▶ **Work instruction**:
Reproduce the whole listing below without its pictures, exactly as written.
━━━━
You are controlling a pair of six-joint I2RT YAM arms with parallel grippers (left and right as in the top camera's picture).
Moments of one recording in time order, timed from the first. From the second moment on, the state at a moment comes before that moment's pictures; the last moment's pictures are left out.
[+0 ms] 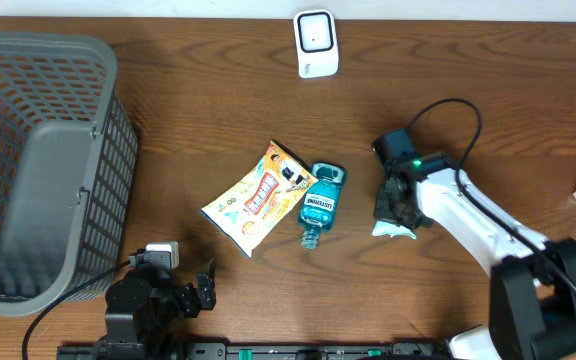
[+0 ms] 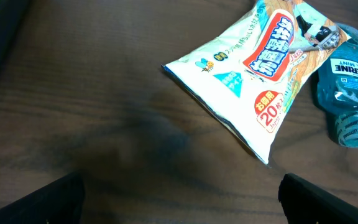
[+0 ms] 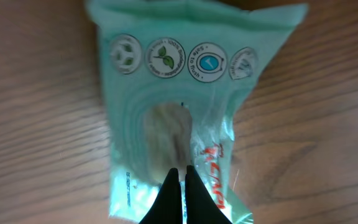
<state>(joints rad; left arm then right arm) -0.05 0.00 0.26 -0.94 0.17 -0.16 0.36 1.68 0.99 -0.86 0.15 0.62</state>
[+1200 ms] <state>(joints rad) -0.05 0.00 0.26 -0.94 0.17 -0.16 0.37 1.65 1.15 -0.97 0.05 0.72</state>
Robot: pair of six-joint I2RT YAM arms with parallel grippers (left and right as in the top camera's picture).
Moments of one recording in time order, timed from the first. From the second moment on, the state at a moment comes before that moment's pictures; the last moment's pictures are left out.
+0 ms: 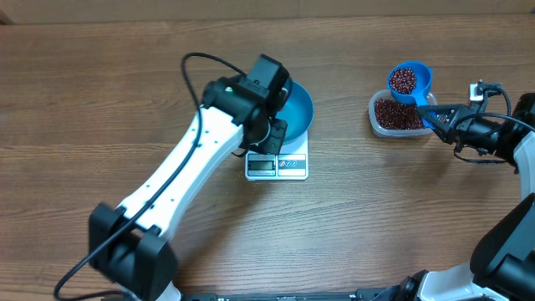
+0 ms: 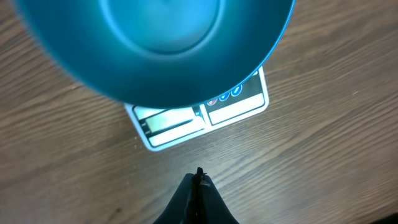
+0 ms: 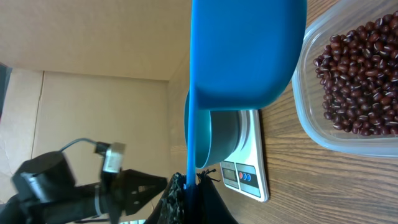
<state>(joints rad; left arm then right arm) -0.56 1.81 1.64 -1.17 0.08 -0.22 -0.54 1.71 1.22 -0.86 -1.26 0.05</state>
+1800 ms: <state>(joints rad) -0.64 1.99 1.54 -0.96 0.07 0.14 -0.54 1.71 1.22 -0.86 -1.26 0.05</state>
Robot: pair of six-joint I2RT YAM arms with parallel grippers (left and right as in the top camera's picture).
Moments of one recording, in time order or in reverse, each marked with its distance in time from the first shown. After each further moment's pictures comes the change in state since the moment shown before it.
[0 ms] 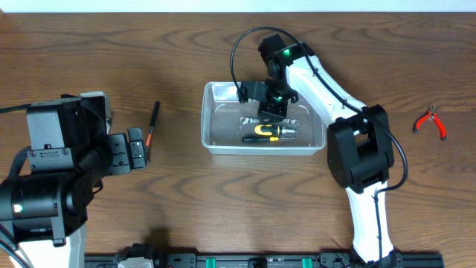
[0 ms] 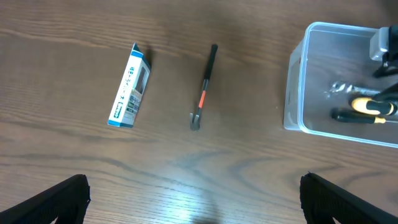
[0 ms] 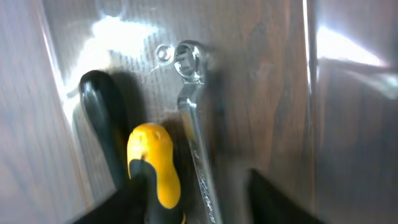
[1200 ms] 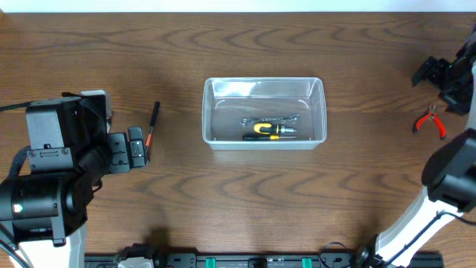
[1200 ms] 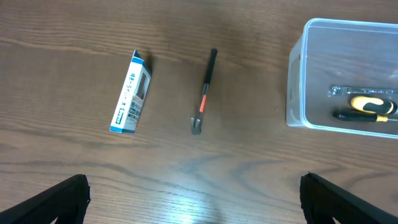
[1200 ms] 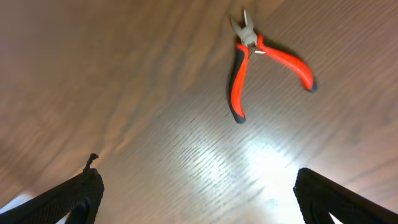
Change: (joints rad) left arm 0.000 0.000 0.000 0.015 0.000 0.023; right arm -0.845 -0.169 0.073 -0.154 0.283 1.298
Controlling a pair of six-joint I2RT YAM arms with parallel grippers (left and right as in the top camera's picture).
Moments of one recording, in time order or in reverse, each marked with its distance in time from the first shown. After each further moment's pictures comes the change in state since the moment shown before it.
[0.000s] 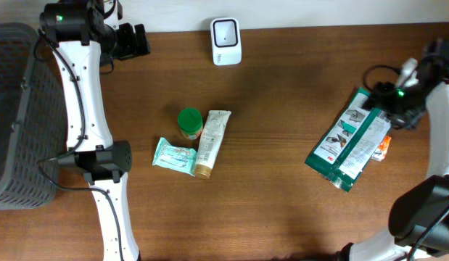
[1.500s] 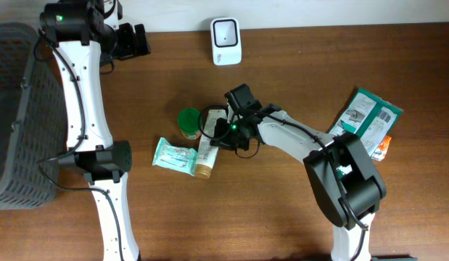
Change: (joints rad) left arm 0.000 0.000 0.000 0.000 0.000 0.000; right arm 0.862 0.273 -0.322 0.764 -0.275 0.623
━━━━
▶ **Task response**:
You are controlling a pair of six-joint I2RT YAM arms with parallel grippers (left and right as in the top camera's picture).
Moments of one recording in time order, timed from the first. From the second moment on, the state at a moment comes before that moment's pictures; the last moment's pictures are left out.
[+0 ms] 
[+0 ms] 
[+0 ms] 
<state>(joints rad; left arm then right arm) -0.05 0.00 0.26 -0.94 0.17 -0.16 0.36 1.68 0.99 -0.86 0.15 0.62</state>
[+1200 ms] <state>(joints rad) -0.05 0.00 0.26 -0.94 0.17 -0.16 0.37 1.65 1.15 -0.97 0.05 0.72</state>
Robot: pair of six-joint I2RT YAM arms with parallel grippers (left and right as in the top camera's picture).
Moments of one recording in time order, timed from the first. From the second moment on, the state at a moment comes before that moment's pictures; the last moment's pictures are left out.
+0 ms: 
+0 ms: 
+0 ms: 
<state>(joints rad; left arm then right arm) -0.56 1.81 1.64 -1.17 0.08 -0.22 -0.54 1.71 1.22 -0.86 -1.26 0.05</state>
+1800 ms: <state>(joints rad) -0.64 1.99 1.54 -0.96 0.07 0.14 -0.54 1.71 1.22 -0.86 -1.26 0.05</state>
Robot: pair of six-joint I2RT YAM arms with parallel grippers (left and right as in the top camera's picture).
Moments of one recording, in time order or in reverse, each marked with its distance in time from the first shown. After each further moment's pictures comes the change in state since the moment shown before it.
[0 ms] 
[0 ms] 
[0 ms] 
[1200 ms] 
[1200 ms] 
[1200 ms] 
Change: (joints rad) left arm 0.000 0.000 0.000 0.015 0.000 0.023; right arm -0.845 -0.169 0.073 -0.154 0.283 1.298
Controlling a pair of six-joint I2RT YAM arms with parallel grippers (left and right as in the top camera's picture).
Moments of one recording, in time order or in reverse, each marked with its distance in time from the first shown. After each further moment's pictures comes the change in state since the moment shown before it.
[0.000s] 
[1.500s] 
Change: (joints rad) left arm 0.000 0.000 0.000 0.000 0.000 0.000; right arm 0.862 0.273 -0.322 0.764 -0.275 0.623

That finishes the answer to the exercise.